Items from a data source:
+ + + + + + +
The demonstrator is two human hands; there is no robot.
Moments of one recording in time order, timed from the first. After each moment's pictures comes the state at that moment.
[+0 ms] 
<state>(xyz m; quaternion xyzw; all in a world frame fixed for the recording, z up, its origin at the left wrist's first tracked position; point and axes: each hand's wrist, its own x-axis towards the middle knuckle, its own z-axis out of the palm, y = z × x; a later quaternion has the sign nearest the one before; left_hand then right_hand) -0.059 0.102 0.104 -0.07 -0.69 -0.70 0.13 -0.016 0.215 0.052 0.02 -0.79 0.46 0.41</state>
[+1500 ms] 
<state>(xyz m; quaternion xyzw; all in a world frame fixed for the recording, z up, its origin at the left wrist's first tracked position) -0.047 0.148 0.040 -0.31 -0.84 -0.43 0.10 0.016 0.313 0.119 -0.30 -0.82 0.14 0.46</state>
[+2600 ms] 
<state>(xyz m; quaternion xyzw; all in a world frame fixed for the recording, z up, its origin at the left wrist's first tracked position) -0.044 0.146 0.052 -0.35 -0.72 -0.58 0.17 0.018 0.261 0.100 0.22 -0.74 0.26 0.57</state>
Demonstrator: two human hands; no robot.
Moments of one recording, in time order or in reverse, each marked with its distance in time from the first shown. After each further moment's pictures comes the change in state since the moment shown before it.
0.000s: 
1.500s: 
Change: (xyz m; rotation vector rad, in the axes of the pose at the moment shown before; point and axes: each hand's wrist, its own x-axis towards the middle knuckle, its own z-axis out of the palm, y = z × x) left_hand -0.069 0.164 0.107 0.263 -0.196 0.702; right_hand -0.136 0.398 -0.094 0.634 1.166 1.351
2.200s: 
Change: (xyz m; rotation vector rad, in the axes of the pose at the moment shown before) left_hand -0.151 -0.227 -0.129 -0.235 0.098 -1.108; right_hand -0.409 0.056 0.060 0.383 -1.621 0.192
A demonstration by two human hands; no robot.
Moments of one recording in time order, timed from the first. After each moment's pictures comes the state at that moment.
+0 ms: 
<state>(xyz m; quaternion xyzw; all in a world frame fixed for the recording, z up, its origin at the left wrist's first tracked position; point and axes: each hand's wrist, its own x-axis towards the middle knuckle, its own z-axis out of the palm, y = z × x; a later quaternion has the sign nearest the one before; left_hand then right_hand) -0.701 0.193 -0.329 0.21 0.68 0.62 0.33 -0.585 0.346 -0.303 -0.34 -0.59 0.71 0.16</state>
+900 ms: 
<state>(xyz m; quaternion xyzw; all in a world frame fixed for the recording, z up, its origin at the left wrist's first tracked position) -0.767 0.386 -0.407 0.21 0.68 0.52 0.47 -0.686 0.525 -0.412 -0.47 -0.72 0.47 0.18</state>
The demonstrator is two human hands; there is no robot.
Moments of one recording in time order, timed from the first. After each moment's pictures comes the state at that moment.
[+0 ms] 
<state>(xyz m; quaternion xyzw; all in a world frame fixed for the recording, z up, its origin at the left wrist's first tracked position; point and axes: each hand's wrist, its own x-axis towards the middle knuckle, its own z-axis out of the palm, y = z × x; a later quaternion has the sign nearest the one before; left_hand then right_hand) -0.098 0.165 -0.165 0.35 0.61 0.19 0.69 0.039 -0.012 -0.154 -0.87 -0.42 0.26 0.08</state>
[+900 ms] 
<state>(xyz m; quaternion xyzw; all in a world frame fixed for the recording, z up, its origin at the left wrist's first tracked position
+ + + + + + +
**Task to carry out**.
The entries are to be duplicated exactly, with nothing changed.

**Solution to this task**.
The demonstrator is two human hands; there is no robot.
Moments of one recording in time order, timed from the first. After each moment's pictures comes the state at that moment.
[+0 ms] 
<state>(xyz m; quaternion xyzw; all in a world frame fixed for the recording, z up, its origin at the left wrist's first tracked position; point and axes: each hand's wrist, its own x-axis towards the middle knuckle, its own z-axis out of the palm, y = z × x; a later quaternion has the sign nearest the one before; left_hand then right_hand) -0.059 0.102 0.104 -0.07 -0.69 -0.70 0.13 -0.016 0.215 0.052 0.02 -0.79 0.46 0.41</state>
[+1500 ms] 
<state>(xyz m; quaternion xyzw; all in a world frame fixed for the recording, z up, its origin at the left wrist's first tracked position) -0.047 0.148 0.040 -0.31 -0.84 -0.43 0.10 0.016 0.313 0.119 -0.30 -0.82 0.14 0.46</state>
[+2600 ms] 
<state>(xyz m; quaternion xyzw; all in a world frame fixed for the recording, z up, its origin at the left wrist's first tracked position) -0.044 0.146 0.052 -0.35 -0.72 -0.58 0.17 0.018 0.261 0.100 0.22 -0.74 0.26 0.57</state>
Demonstrator: two human hands; no robot.
Moments of one recording, in time order or in reverse, each marked with its distance in time from the first shown. After each further moment's pictures comes the change in state since the moment shown before it.
0.000s: 
1.500s: 
Change: (xyz m; rotation vector rad, in the axes of the pose at the moment shown before; point and axes: each hand's wrist, its own x-axis towards the middle knuckle, its own z-axis out of the palm, y = z × x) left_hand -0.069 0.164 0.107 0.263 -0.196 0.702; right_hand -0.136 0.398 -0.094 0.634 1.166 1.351
2.200s: 
Change: (xyz m; rotation vector rad, in the axes of the pose at the moment shown before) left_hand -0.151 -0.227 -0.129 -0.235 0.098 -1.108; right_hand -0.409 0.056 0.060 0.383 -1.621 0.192
A demonstration by two human hands; no robot.
Moments of one recording in time order, timed from the first. After each moment's pictures comes the state at that moment.
+0 ms: 
<state>(xyz m; quaternion xyzw; all in a world frame fixed for the recording, z up, its origin at the left wrist's first tracked position; point and axes: each hand's wrist, its own x-axis towards the middle knuckle, its own z-axis out of the palm, y = z × x; a later quaternion has the sign nearest the one before; left_hand then right_hand) -0.701 0.193 -0.329 0.21 0.68 0.62 0.33 -0.585 0.346 -0.303 -0.34 -0.59 0.71 0.16</state>
+900 ms: 
<state>(xyz m; quaternion xyzw; all in a world frame fixed for the recording, z up, its origin at the left wrist's first tracked position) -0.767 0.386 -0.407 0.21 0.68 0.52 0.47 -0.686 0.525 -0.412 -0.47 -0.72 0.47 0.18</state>
The demonstrator is two human hands; there is no robot.
Moments of one recording in time order, timed from the first. After each moment's pictures comes the state at that moment.
[+0 ms] 
<state>(xyz m; quaternion xyzw; all in a world frame fixed for the recording, z up, its origin at the left wrist's first tracked position; point and axes: each hand's wrist, its own x-axis towards the middle knuckle, its own z-axis out of the palm, y = z × x; a later quaternion has the sign nearest the one before; left_hand then right_hand) -0.098 0.165 -0.165 0.35 0.61 0.19 0.69 0.039 -0.012 -0.154 -0.87 -0.42 0.26 0.08</state>
[+900 ms] 
<state>(xyz m; quaternion xyzw; all in a world frame fixed for the recording, z up, its origin at the left wrist's first tracked position

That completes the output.